This paper presents a novel RL algorithm, S-REINFORCE, which is designed to
generate interpretable policies for dynamic decision-making tasks. The proposed
algorithm leverages two types of function approximators, namely Neural Network
(NN) and Symbolic Regressor (SR), to produce numerical and symbolic policies,
respectively. The NN component learns to generate a numerical probability
distribution over the possible actions using a policy gradient, while the SR
component captures the functional form that relates the associated states with
the action probabilities. The SR-generated policy expressions are then utilized
through importance sampling to improve the rewards received during the learning
process. We have tested the proposed S-REINFORCE algorithm on various dynamic
decision-making problems with low and high dimensional action spaces, and the
results demonstrate its effectiveness and impact in achieving interpretable
solutions.
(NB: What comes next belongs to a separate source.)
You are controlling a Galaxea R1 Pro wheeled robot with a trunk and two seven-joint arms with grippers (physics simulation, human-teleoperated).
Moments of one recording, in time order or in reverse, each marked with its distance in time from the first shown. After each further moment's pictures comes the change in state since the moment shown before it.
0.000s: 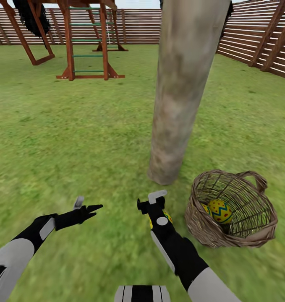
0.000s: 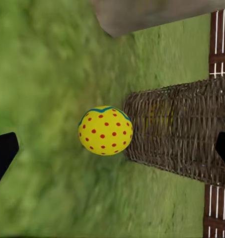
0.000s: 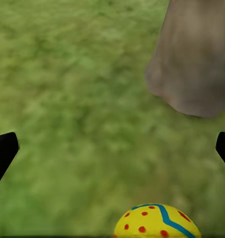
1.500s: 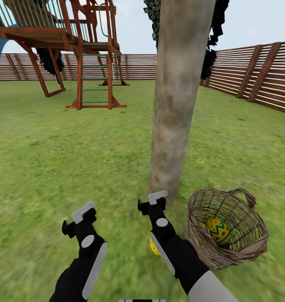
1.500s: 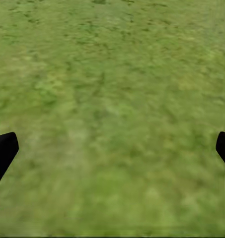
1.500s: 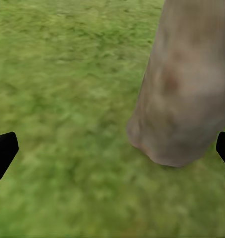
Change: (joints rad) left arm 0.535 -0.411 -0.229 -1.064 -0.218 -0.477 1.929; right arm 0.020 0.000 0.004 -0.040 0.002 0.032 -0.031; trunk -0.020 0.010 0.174
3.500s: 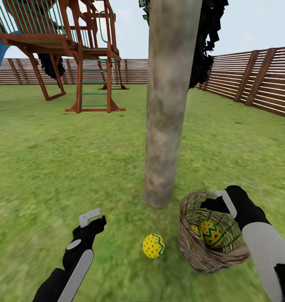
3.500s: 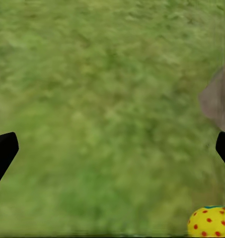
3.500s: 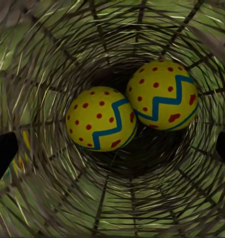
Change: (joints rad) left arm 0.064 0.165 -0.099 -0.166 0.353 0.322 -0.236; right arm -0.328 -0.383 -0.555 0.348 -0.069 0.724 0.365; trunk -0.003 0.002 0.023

By leveraging the strengths of both NN and SR, S-REINFORCE produces
policies that are not only well-performing but also easy to interpret, making
it an ideal choice for real-world applications where transparency and causality
are crucial.

该研究提出一种新的强化学习算法 S-REINFORCE，旨在为动态决策任务产生可解释的策略，该算法利用神经网络（NN）和符号回归器（SR）两种类型的函数逼近器来生成数值和符号策略，分别捕捉 NN 组件学到的生成可能动作的数值概率分布以及 SR 组件捕捉关联状态和动作概率之间功能形式，并将其结合起来从而实现对决策问题的求解。实验结果表明 S-REINFORCE 算法在低维度和高维度决策空间的动态决策问题上都具有高效性和影响力，并且所得到的策略不仅性能良好，而且容易理解，是透明度和因果关系至关重要的实际应用的理想选择。